Your goal
What is needed is a faithful transcription of all the data below, pictures excluded.

§

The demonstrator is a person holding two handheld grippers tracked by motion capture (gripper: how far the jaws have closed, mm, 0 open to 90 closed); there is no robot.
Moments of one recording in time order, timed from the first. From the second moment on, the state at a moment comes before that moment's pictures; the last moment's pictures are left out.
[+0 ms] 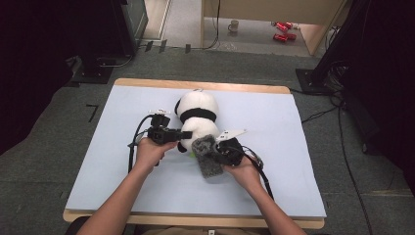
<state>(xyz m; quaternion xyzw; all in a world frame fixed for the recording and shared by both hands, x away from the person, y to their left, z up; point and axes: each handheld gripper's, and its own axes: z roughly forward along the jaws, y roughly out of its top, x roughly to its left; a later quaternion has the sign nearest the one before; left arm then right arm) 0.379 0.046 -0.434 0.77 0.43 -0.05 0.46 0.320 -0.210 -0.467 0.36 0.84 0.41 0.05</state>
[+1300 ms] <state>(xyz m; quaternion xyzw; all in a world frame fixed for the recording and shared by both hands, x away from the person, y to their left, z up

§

Response below
The demonstrator is a person holding two handheld grippers tracked by motion capture (gripper: how far the jaws have closed, mm, 0 open to 90 closed); there is no robot.
Moments of one recording in time order, timed from the first. From the second moment on, the state at a moment comes before that moment's pictures; the last moment's pictures are left out.
[+0 ms] 
<state>(xyz m; quaternion xyzw; all in a world frame fixed for the recording and shared by both hands, x away from the person, y to their left, z up; point and axes: each handheld gripper's, and its own axes: z roughly forward along the jaws, y roughly out of its top, x roughly to its left; a later quaternion has the sign nearest the one before; left arm then right arm) 0.379 0.046 -0.434 0.77 0.43 -0.05 0.46 0.320 -0.210 -0.467 0.36 0.84 0.41 0.05</state>
[+1300 ms] <state>(xyz m; quaternion xyzw; all in a world frame fixed for the recording and shared by both hands, x away from the person, y to their left, z up

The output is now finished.